▶ **What is expected**: Beneath this line are entries. Copy the range from the line with "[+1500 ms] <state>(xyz" to the line with "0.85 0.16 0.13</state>", ends included, exactly; leave pictures out.

Material for this exercise: Begin

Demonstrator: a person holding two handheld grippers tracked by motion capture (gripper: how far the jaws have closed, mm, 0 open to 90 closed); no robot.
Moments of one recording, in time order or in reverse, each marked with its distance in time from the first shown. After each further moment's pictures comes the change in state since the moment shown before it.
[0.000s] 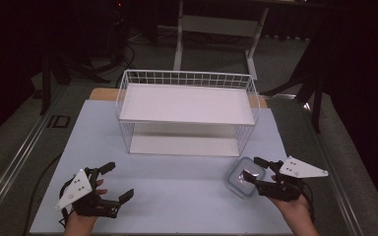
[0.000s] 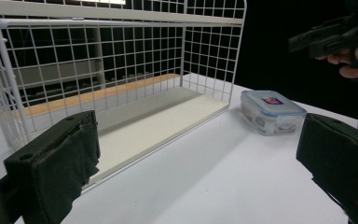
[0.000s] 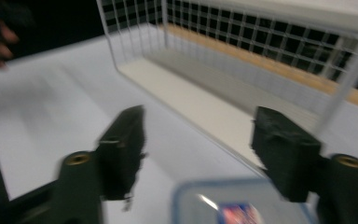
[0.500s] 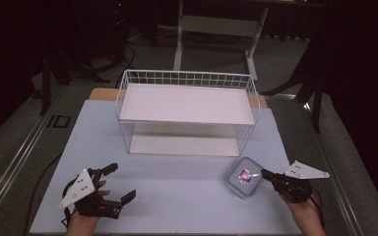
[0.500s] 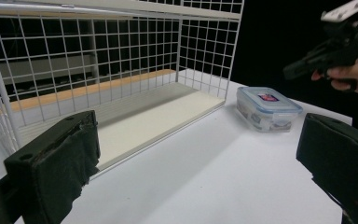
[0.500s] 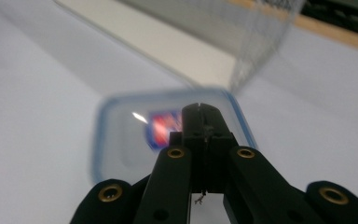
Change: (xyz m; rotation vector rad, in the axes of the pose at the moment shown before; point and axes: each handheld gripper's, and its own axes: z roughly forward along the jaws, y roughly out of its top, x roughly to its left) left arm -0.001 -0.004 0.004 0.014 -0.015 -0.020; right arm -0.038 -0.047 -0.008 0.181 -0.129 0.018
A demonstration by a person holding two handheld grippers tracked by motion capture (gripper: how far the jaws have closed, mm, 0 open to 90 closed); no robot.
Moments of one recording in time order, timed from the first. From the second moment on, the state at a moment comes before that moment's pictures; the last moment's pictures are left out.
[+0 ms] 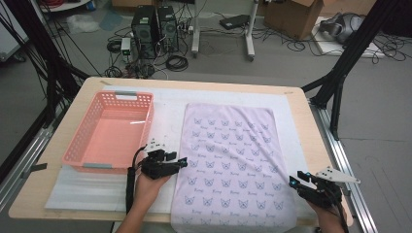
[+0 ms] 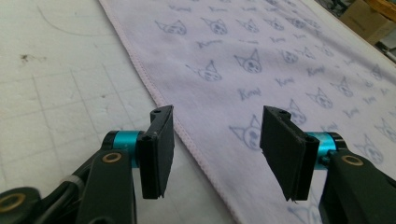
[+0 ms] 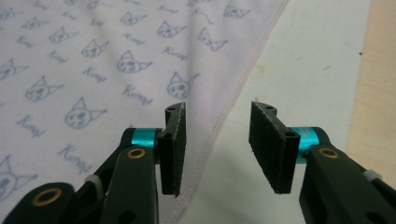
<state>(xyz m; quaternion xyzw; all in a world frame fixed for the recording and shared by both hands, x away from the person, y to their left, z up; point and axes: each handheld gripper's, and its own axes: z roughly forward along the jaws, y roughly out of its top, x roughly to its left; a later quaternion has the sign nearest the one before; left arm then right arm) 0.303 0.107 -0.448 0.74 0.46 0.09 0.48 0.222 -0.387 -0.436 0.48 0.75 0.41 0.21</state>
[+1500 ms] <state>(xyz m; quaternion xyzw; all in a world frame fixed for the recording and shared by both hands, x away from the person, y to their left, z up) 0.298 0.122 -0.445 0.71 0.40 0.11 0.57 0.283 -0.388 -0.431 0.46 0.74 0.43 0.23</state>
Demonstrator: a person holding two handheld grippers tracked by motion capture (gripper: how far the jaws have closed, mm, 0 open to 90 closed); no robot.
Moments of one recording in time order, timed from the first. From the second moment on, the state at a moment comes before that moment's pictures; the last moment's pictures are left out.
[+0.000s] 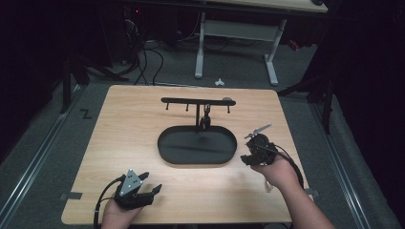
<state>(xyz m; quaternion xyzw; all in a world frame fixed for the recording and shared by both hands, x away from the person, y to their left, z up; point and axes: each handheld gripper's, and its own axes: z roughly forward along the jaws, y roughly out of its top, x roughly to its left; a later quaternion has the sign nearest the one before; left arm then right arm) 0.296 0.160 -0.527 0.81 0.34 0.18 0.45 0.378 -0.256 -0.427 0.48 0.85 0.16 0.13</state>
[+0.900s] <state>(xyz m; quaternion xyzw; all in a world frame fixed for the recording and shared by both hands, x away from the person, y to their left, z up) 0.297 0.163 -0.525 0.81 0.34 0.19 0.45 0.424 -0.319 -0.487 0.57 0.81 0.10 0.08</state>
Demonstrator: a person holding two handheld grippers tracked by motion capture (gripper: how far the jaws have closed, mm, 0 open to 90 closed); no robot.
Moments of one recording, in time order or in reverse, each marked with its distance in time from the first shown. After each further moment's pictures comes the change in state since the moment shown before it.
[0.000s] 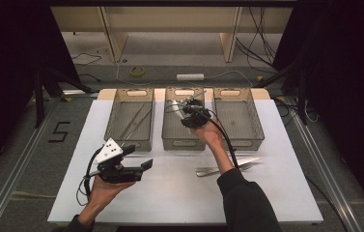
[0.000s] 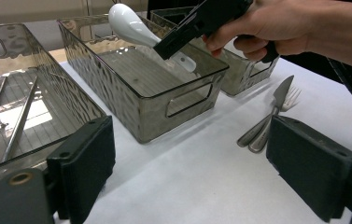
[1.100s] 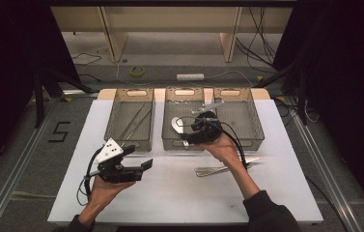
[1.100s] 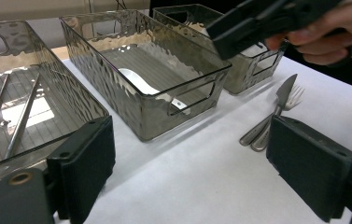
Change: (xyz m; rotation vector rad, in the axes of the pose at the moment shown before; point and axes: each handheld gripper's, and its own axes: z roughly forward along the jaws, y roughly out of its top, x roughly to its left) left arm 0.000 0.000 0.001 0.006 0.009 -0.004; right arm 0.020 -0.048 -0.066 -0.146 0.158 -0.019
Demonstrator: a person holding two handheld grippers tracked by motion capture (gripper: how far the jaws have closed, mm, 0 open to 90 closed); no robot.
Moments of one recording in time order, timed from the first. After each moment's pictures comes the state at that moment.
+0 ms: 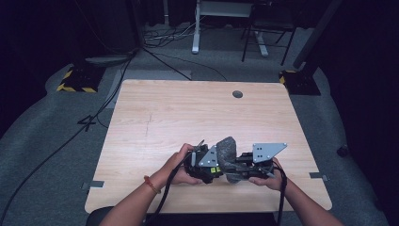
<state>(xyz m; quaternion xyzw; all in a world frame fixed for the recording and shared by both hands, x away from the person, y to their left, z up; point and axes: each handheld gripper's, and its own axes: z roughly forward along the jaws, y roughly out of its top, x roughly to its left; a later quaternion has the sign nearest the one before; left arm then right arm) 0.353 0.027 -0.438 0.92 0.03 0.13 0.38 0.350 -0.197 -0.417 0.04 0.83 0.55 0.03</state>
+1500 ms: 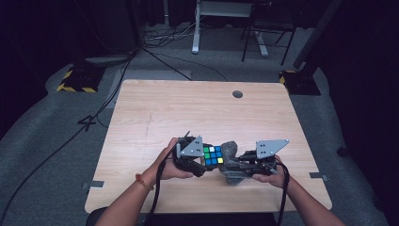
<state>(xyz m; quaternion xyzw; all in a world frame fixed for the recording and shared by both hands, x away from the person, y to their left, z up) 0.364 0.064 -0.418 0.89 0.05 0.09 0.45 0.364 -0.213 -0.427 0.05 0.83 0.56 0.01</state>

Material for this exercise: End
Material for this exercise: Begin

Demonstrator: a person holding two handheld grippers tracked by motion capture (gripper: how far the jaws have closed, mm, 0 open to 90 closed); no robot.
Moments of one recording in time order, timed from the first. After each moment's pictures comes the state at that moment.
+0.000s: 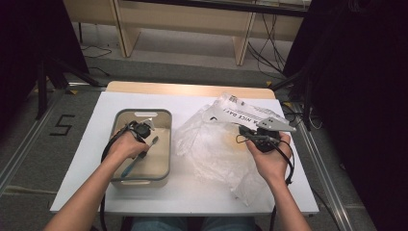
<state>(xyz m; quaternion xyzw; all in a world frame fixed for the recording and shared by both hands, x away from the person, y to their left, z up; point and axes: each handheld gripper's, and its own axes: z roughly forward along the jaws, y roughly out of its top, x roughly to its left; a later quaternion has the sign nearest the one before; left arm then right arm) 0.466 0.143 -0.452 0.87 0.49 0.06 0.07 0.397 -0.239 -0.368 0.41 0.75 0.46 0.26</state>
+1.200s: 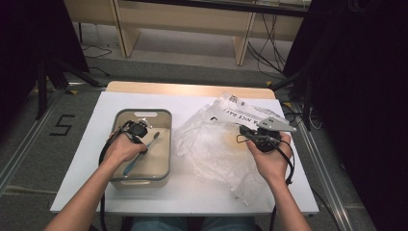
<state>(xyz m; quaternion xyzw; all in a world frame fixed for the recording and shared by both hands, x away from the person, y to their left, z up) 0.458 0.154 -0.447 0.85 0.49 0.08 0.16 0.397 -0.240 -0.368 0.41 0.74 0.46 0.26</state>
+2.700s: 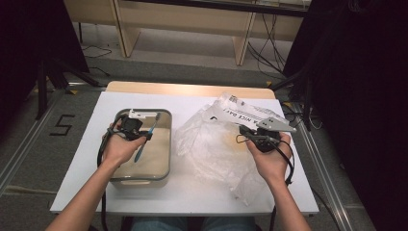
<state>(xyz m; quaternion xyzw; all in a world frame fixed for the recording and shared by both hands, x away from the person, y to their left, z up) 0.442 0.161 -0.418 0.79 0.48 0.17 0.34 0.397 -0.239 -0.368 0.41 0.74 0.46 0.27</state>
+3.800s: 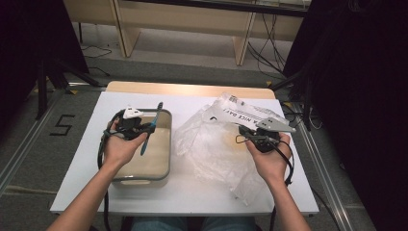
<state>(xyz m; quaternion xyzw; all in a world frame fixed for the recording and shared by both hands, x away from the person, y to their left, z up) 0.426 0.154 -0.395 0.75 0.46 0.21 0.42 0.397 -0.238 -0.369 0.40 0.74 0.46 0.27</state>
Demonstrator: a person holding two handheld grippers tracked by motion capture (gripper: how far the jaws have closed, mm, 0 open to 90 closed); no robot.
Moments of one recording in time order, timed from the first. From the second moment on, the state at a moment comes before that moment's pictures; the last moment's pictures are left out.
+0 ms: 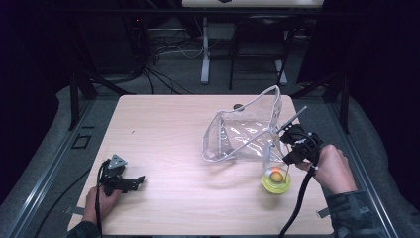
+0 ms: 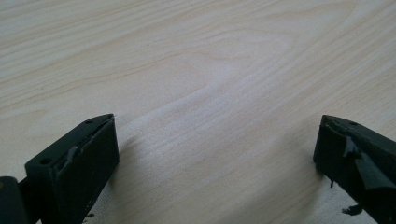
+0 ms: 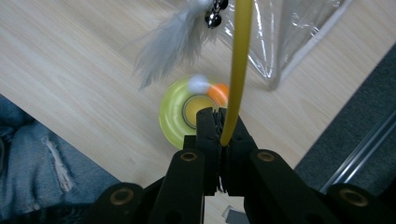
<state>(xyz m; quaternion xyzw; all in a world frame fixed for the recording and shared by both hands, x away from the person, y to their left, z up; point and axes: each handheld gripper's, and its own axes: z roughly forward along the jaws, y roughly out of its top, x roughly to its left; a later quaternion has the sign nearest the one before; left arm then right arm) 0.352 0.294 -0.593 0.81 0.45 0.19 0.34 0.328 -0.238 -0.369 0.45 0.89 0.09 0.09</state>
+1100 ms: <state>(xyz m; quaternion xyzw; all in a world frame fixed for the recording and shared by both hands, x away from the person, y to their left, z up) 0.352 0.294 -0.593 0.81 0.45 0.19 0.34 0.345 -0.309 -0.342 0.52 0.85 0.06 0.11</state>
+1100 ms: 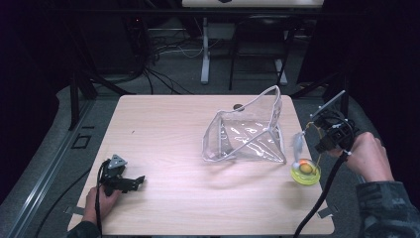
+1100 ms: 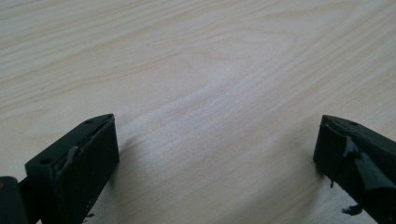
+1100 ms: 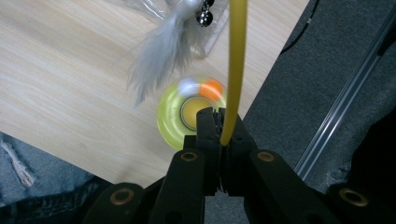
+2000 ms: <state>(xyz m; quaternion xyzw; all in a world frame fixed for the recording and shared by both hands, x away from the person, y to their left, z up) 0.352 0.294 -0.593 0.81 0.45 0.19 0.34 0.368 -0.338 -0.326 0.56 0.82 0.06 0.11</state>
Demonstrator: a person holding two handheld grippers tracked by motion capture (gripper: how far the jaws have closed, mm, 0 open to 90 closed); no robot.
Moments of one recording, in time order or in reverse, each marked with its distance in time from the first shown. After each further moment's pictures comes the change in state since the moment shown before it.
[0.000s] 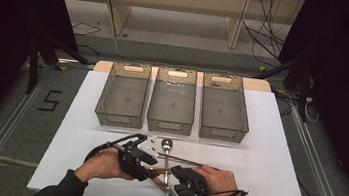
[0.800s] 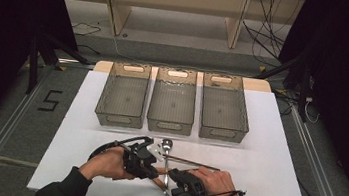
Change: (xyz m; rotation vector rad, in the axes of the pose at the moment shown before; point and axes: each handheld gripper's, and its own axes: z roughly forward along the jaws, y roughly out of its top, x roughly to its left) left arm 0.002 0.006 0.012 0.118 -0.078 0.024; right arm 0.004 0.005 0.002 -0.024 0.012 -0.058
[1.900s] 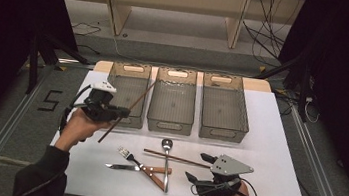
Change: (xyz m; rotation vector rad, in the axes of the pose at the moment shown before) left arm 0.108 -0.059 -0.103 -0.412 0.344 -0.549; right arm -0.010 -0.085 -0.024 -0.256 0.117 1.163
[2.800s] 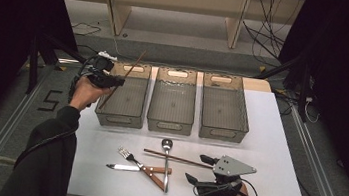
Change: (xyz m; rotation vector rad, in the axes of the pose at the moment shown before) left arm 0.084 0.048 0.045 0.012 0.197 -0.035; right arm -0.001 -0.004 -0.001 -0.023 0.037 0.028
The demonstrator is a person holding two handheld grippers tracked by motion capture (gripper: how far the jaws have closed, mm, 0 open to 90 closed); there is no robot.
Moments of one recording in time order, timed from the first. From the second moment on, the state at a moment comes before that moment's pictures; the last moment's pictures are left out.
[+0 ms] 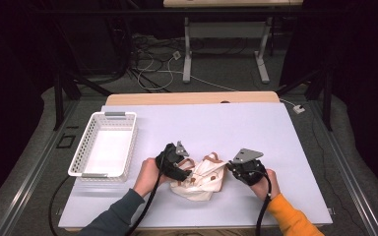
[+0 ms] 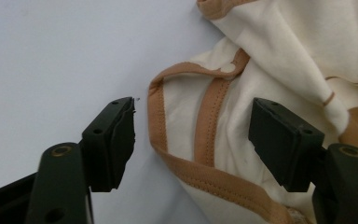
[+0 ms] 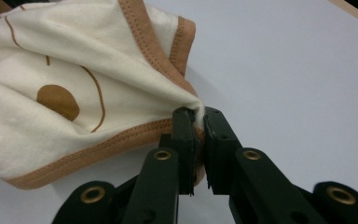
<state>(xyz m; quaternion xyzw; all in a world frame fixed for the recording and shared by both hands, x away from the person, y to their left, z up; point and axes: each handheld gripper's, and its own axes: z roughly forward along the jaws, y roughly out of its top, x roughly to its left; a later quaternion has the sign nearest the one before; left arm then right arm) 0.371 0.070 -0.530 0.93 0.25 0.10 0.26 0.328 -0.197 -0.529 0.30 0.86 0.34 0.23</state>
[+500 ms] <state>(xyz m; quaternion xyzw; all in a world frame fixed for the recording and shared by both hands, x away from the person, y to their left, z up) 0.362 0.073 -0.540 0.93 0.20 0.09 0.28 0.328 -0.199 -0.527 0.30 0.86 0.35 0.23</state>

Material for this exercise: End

▶ **Solution below**:
[+1500 ms] <state>(xyz m; quaternion xyzw; all in a world frame fixed for the recording and shared by both hands, x away from the person, y to their left, z up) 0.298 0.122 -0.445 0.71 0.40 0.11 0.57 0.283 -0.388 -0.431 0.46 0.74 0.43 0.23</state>
Demonstrator: a person holding two handheld grippers tracked by motion capture (gripper: how far the jaws have closed, mm, 0 open to 90 closed); no robot.
Moments of one recording in time order, timed from the first. From the second moment on, the state at a moment comes before that moment's pictures; the last moment's pictures are left out.
[+0.000s] 
<state>(xyz m; quaternion xyzw; all in a world frame fixed for the recording and shared by both hands, x away from the person, y to their left, z up; point and axes: each handheld gripper's, and its own axes: z roughly forward along the jaws, y roughly out of its top, x roughly to its left; a later quaternion has the sign nearest the one before; left arm then right arm) 0.296 0.160 -0.527 0.81 0.34 0.18 0.45 0.378 -0.256 -0.427 0.48 0.85 0.16 0.13</state>

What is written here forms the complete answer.